If more than one verified candidate is found (e.g. the same Message-ID present in two
mailboxes — a real, expected case for IMAP accounts with an "All Mail" folder), resolve()
raises MultipleMatches(candidates=[...]). The caller must supply account/mailbox to
disambiguate. This directly replaces the upstream subject_keyword substring-matching pattern,
which could silently act on the wrong message in a thread with repeated subjects.
CREATE TABLE resolve_cache (
canonical_id TEXT NOT NULL,
account_name TEXT NOT NULL, -- the JXA-addressable name, NOT the disk account_uuid
mailbox_name TEXT NOT NULL,
mail_int_id INTEGER,
last_verified REAL NOT NULL,
PRIMARY KEY (canonical_id, account_name, mailbox_name)
);A hint table, never trusted blindly — every cache hit still goes through the full scoped resolution + read-back verification above.

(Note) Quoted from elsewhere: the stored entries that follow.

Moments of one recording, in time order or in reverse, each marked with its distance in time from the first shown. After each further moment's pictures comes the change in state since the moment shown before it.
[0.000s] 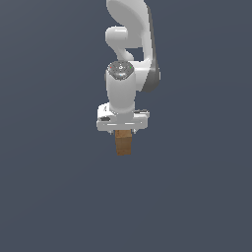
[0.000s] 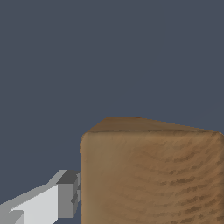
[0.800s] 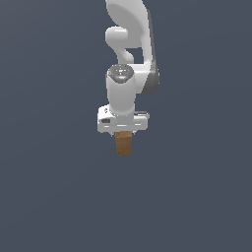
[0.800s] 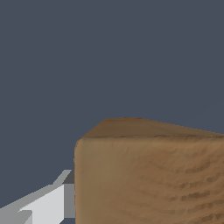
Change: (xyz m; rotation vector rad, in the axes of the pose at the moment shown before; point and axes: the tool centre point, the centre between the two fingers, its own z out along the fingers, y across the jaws) arm 0.001 0.000 0.009 0.000 0.000 0.000
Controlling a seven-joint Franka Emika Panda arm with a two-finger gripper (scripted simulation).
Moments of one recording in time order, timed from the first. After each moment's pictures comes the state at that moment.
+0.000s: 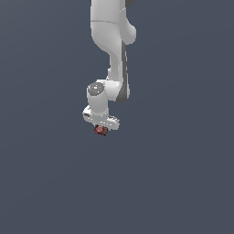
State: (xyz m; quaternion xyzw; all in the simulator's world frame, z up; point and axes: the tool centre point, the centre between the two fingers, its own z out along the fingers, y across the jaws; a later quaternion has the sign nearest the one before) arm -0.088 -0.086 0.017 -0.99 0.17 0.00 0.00
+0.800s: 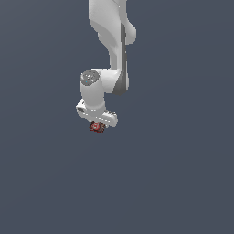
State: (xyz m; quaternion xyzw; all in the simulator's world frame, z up) arm -0.065 -0.096 0.085 -0.99 0.17 0.00 0.00
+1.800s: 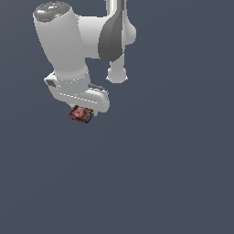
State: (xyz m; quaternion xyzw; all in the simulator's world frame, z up) arm 0.004 -0.123 0.270 -0.99 0.17 0.00 0.00
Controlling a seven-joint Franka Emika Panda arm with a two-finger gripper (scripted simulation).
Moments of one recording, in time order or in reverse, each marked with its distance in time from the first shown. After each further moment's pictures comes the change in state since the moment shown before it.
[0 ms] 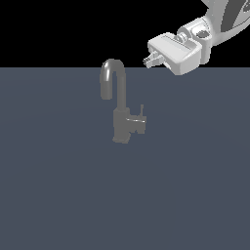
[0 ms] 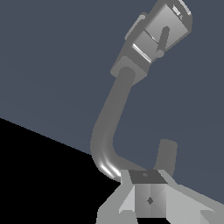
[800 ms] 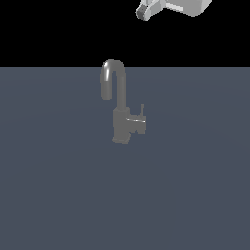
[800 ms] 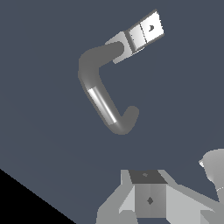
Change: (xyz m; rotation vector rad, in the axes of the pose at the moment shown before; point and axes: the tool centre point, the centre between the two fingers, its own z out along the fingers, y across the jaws) arm -0.121 0.030 -0.006 -0.329 0.265 -0.334
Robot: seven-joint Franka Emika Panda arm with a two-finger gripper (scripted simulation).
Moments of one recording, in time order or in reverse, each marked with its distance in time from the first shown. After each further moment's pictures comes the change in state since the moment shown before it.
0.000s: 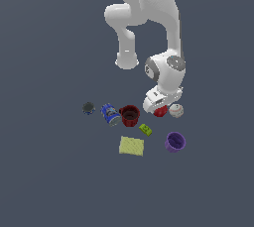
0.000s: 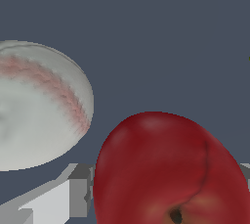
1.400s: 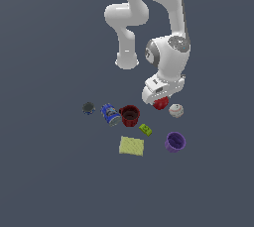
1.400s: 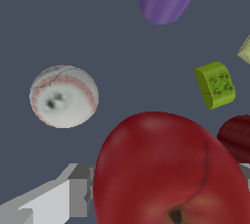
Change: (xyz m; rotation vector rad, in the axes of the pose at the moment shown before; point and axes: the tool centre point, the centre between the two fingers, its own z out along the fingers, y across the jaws) arm -0.005 0.012 -0.071 0.000 -0.003 -0.001
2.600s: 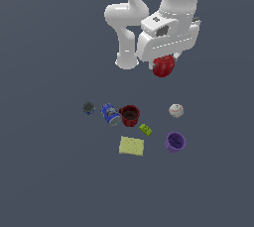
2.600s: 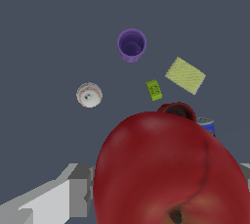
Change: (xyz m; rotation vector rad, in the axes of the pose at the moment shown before) arm -0.009 0.036 -0.217 0.002 0.002 0.000
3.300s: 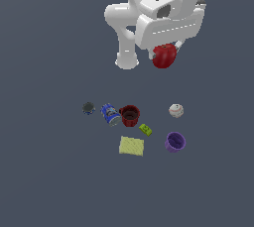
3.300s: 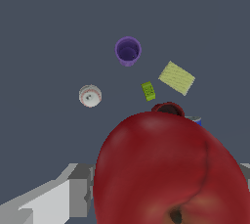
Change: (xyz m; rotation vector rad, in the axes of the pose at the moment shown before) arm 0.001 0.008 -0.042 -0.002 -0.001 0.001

A stale cache entry costs one extra scoped lookup, never a wrong write.
Let M = the number of messages Mail.app would have to consider for an unscoped whose message id is X query (worst case, mailbox size). Each of the four attempts in the flowchart
above is a single JXA round trip; the difference between them is not how many round trips happen
(always exactly one, per attempt, until something returns candidates) but how much searching
that one round trip has to do internally:
-
Hint / cache / read-seed hit — the scoped call already knows the account and mailbox, so
Mail.app's own lookup is bounded by that one mailbox's size, not M. In steady state (an
MCP client re-touching messages it already resolved once, e.g.

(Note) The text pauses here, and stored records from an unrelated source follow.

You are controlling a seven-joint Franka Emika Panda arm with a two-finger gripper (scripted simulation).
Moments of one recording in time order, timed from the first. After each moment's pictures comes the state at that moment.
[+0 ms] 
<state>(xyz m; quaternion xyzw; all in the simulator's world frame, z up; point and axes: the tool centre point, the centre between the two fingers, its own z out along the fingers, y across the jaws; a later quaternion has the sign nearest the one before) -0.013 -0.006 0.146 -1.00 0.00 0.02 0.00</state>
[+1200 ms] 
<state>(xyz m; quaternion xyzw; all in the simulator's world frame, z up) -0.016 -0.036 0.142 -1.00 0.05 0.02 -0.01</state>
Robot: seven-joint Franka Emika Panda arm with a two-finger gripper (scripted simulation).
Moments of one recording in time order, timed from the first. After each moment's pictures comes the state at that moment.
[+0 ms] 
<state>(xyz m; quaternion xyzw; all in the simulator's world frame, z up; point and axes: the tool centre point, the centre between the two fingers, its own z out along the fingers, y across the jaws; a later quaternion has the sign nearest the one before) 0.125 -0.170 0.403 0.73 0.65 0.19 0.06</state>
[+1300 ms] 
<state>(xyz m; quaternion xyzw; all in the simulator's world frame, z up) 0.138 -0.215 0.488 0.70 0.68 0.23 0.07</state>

moveaftersearch) this is the common case: O(1) JXA round trips, cost independent of overall mailbox size.resolve_cacheexists specifically to keep hitting this branch across separate tool calls, not just within one. -
Broad scan (no hint, no cache, not in the local index) — the only branch whose cost can
grow with M; bounded by
config.timeouts.broad_scan_secso it degrades to a typedTimeoutrather than blocking, per CLAUDE.md invariant #4 ("never hang").
This is why the resolver is designed to prefer any scoped attempt over the broad scan, even a stale one: a wrong-but-scoped guess costs one extra O(1) round trip when it misses; skipping straight to the broad scan on every call would make every write O(M) instead of O(1).
Every write tool's primary locator is the canonical message_id. subject_keyword survives only
as an explicit opt-in locator (core/models.py::Locator) for the few cases where no
Message-ID is available yet (drafts) — and even then, the resolved match is converted to a
canonical id and re-verified before any mutation, rather than being trusted directly.